Par contre, à 12 h 30, le capitaine Romuald Johnson a insisté pour que vous déjeuniez à sa table, en compagnie d'autres illustres passagers. Le repas est des plus agréables. Le capitaine, intelligent et courtois, est maître dans l'art d'entretenir la discussion sans jamais lui faire prendre une tournure trop animée.
Vous faites ainsi connaissance des autres passagers se rendant, comme eux, à Alexandrie.
Miss Khan, bengalaise de souche, exerce le noble métier d'institutrice. Son âge lui permet encore de voyager et voilà maintenant sept ans qu'elle enseigne en Angleterre. Elle avoue, sans fausse pudeur, avoir 41 ans mais en paraît plutôt 35, toute galanterie mise à part. Elle porte d'épaisses lunettes qui l'enlaidissent de troublante manière et porte le tchador. Elle ne semble parler qu'à Élisabeth, évitant les hommes.
Le professeur Hans Von Beck est le plus bruyant des convives. Son fort accent germanique résonne jusqu'aux cuisines :
« Ach, touret pour un égyptologue amateur, quelle aventure que de découvrir la Vallée des Rois. Mes collègues de la Faculté de Munich, où je suis chargé de cours, sont tous jaloux. Au diable, la poésie médiévale du Haut-Rhin, je fais le pari, à 55 ans, de découvrir une nouvelle momie, endormie au milieu de ses trésors. N'est-ce pas, Fraulein Scheib » rajoute-t-il en se tournant vers sa secrétaire,
« qu'en dites-vous ?. » Petra Scheib ne desserre pas les dents de tout le déjeuner, ne répondant au professeur Von Beck que par un hochement de tête furtif. Cette grande Allemande blonde, âgée de 27 ans, est la froideur incarnée. Inutile de lui adresser la parole, elle ne parle ni l'anglais ni le français. Si quelqu'un pratique l'allemand, il n'obtiendra pas plus de réponses. Visiblement cette jeune femme ne désire pas communiquer.

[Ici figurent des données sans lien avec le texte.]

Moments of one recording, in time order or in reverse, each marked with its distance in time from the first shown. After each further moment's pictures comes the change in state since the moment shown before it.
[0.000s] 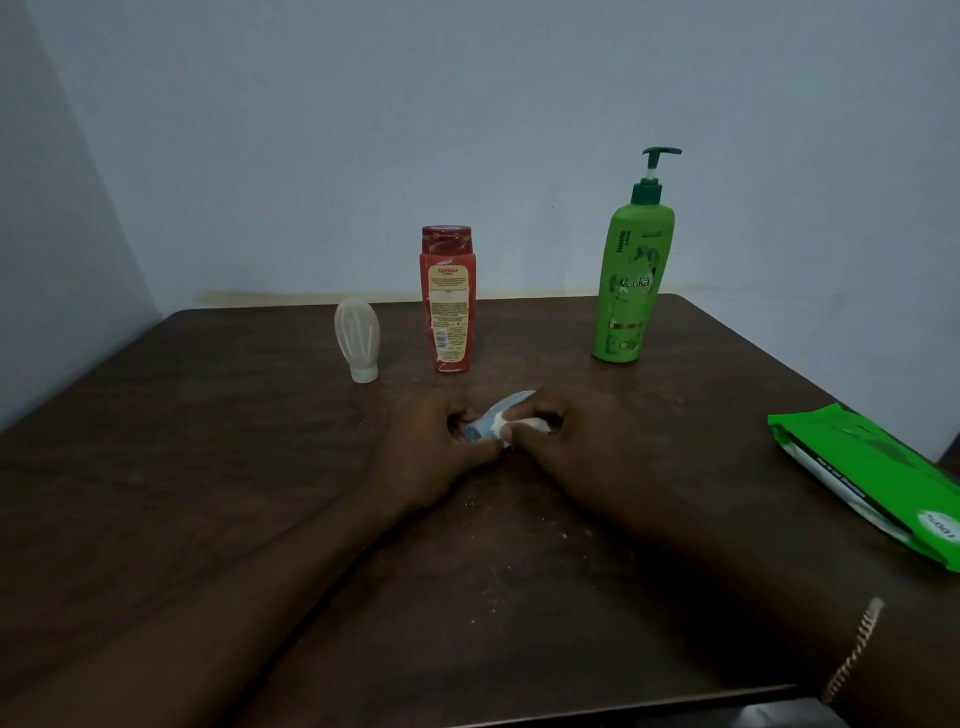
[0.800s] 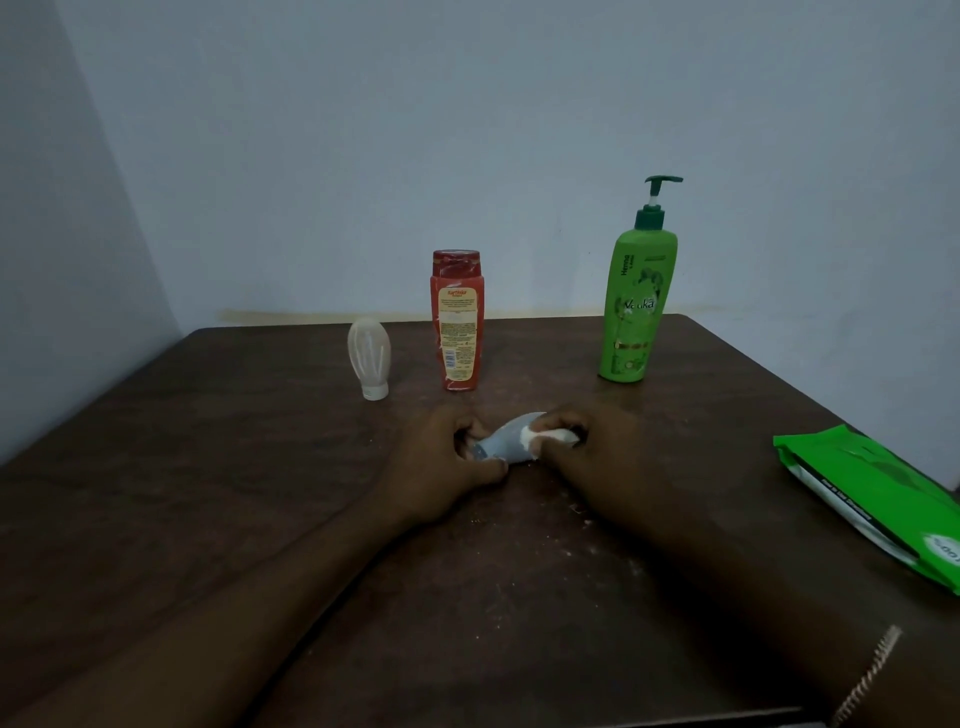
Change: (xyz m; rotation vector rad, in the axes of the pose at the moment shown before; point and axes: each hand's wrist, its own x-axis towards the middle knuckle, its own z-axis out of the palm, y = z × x) left_hand 0.002 -0.001 -0.004 -0.043 -0.062 -0.016; right_hand 0.001 0.010 -0.012 -0.006 -0.032 0.081
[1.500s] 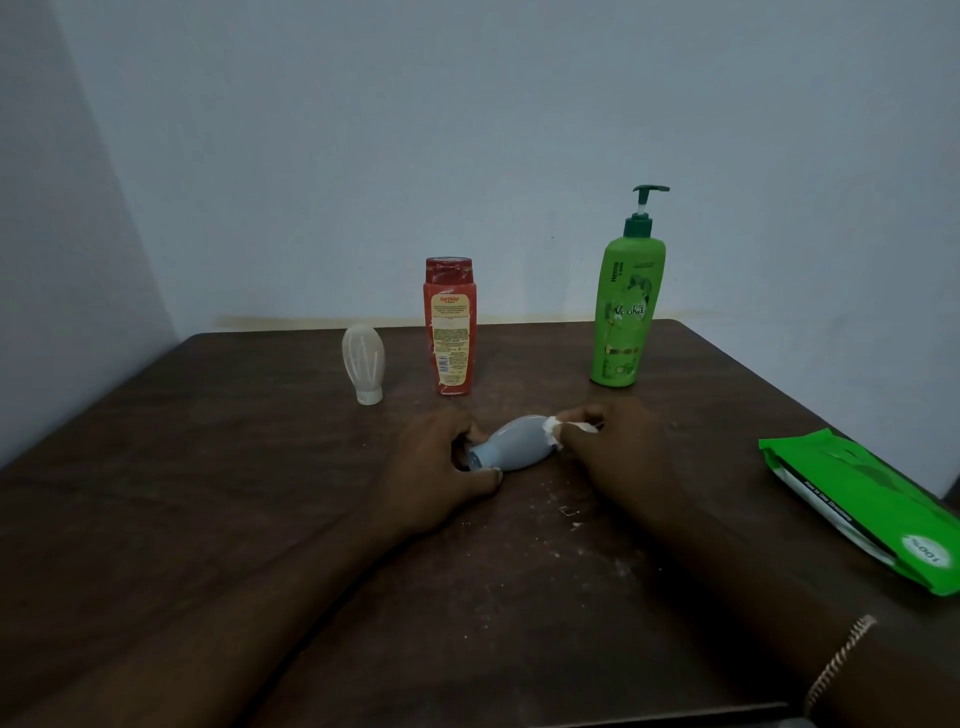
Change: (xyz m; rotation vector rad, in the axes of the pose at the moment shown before) left_hand -0.005 0.000 0.004 0.108 0.054 0.109; right_hand 0.007 0.012 -0.010 0.098 0.204 0.116
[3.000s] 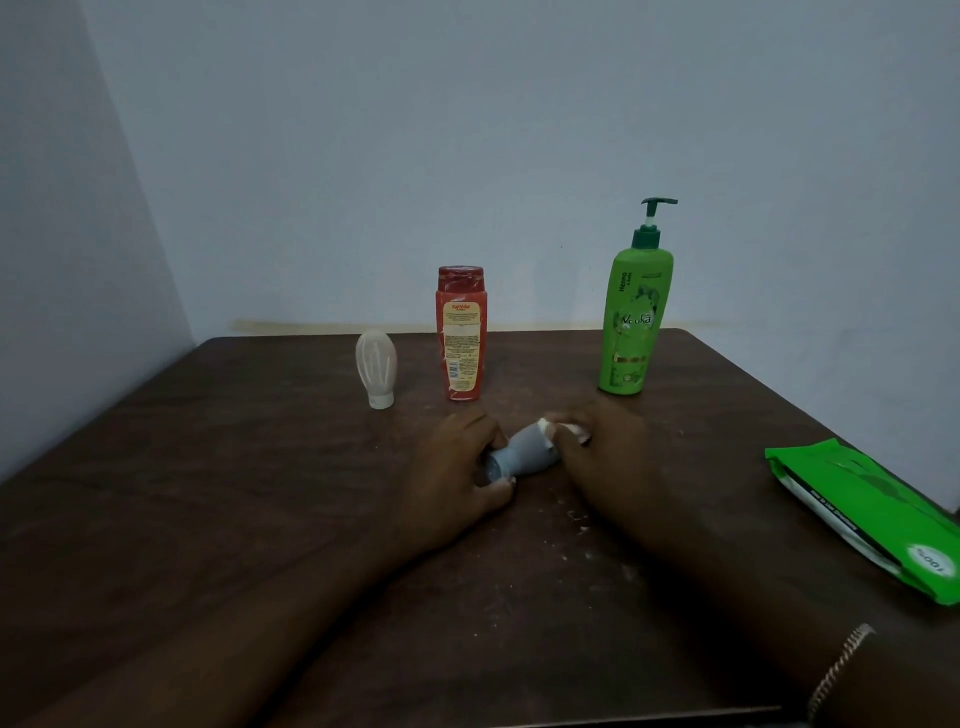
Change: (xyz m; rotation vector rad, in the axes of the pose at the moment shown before) left_hand -0.008 0.013 -0.002 0.090 0.054 0.235; right_hand -0.005 -0.005 0.008 -0.118 -0.037 -0.201
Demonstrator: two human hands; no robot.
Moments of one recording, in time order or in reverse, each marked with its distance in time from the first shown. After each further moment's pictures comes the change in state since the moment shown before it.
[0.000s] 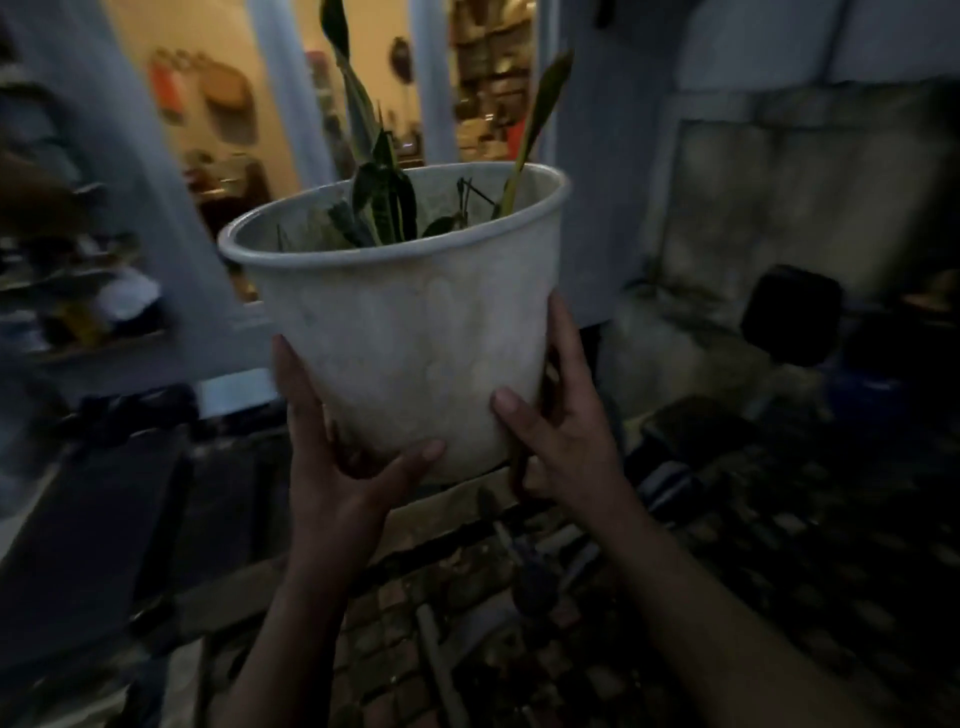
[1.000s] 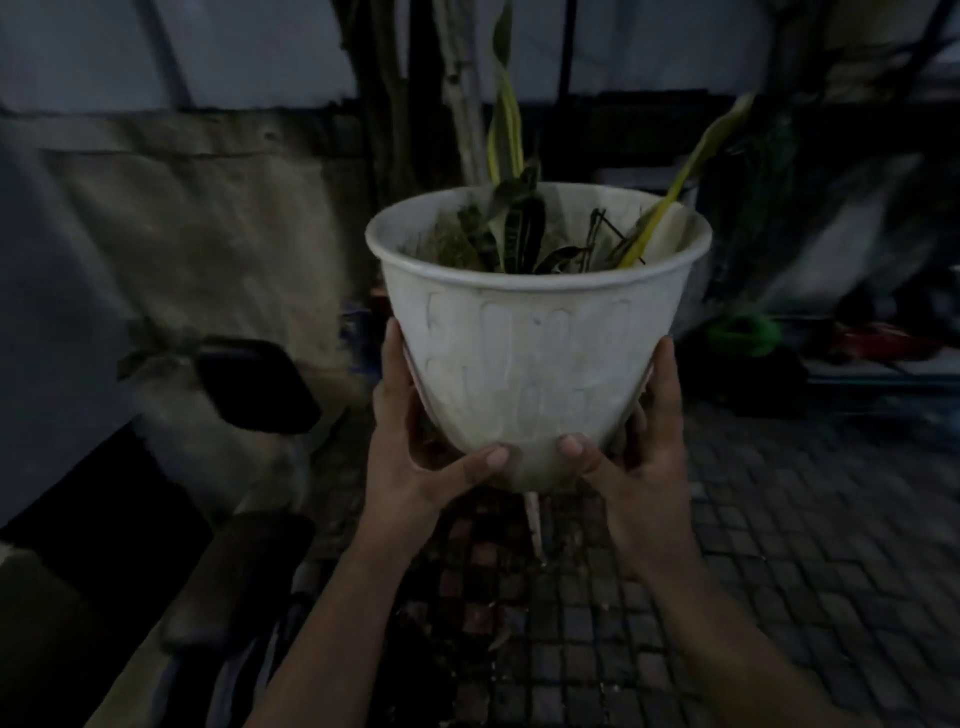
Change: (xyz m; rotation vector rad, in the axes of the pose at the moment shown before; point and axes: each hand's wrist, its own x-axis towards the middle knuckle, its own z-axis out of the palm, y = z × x) left_hand 0.019 -0.092 0.689 -0.633 -0.968 -0.033; right_hand -0.088 -0.042 -0.564 -0.784 1.052 -0.050
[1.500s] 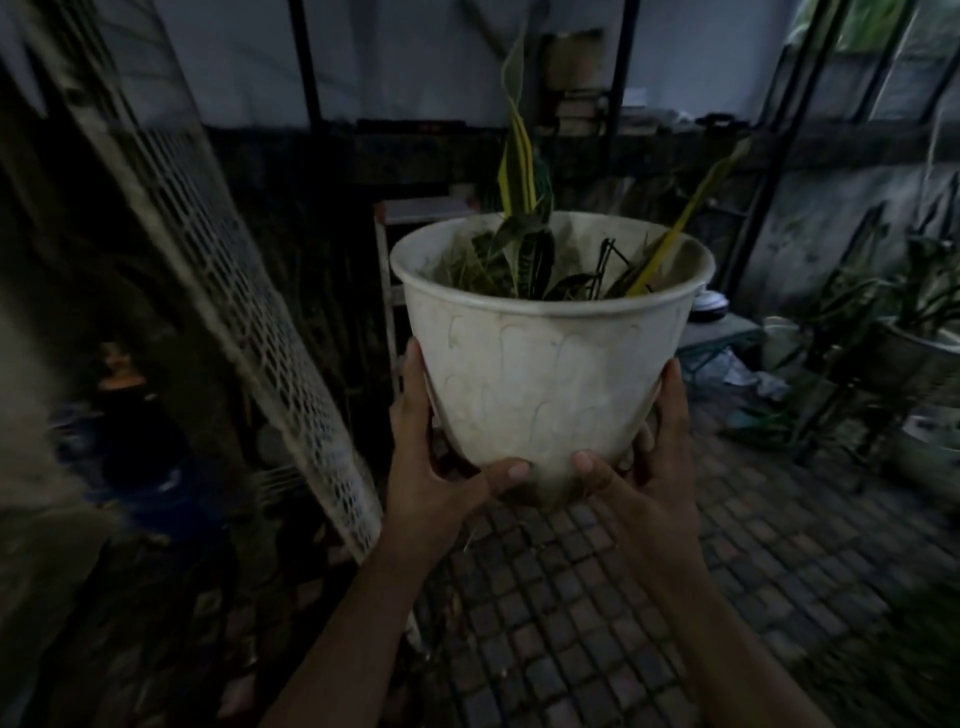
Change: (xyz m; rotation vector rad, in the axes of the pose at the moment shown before) left_hand 0.173 -0.128 0.202 -0.336 -0.402 0.025; right_hand 0.130 0.085 -0.130 -0.328 0.366 -0.026
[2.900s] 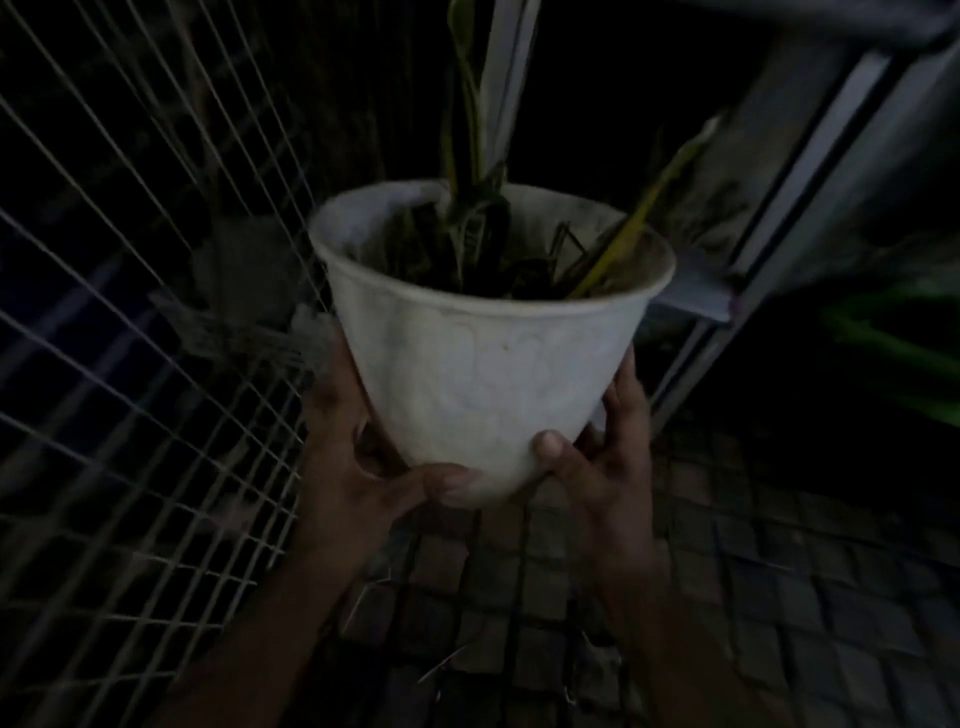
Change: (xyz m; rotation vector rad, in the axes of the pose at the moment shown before) left_hand 0.256 -0.877 -0.046 0.314 0.547 -0.292; right_hand 0.327 0.927 0.222 0.399 -0.556 0.483
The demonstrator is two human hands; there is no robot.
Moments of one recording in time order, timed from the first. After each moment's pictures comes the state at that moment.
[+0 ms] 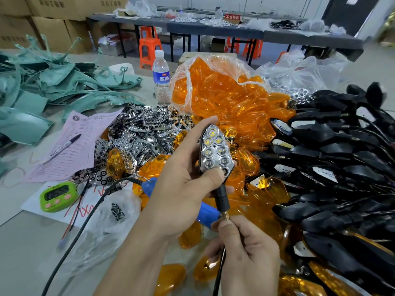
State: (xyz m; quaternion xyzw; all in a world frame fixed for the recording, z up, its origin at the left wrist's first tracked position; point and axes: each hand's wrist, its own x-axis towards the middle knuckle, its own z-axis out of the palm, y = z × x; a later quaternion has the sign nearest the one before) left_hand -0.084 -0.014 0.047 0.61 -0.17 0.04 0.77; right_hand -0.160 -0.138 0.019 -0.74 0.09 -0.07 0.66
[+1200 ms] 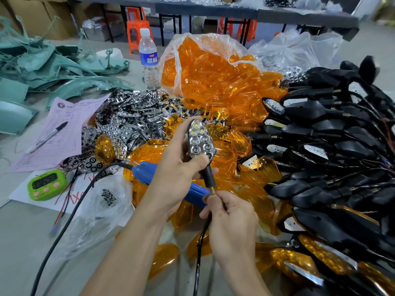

Seul le père Patrick O'Connel, ecclésiastique de son état, parvient à lui extraire l'ombre d'un vague sourire. Ce missionnaire irlandais de 60 ans respire la bonté et la gentillesse. Certes, sa conversation ne révèle pas l'homme cultivé mais ses qualités de coeur savent faire oublier son absence de réflexion. Animé d'une foi inébranlable, il a fait voeu de convenir le plus grand nombre d'autochtones et de bâtir le plus d'églises possible sur le sol égyptien.
Cela d'ailleurs amuse beaucoup un Iranien d'une cinquantaine d'années, Zia Sârkhan, fabricant et marchand de tapis orientaux. Infatigable bavard, l'assistance entière sera bientôt au courant du prix fluctuant du kilo de pistaches et des cours hésitants de cette même denrée à la Bourse de Londres. Comme vous le constatez, son activité mercantile ne semble pas connaître de limite. Toutefois ne vous y trompez pas, cet homme est aussi intelligent que volubile. De plus, deux ou trois remarques venues à bon escient permettent de supposer qu'il es également extrêmement cultivé. En somme, c'est un personnage attachant et déconcertant.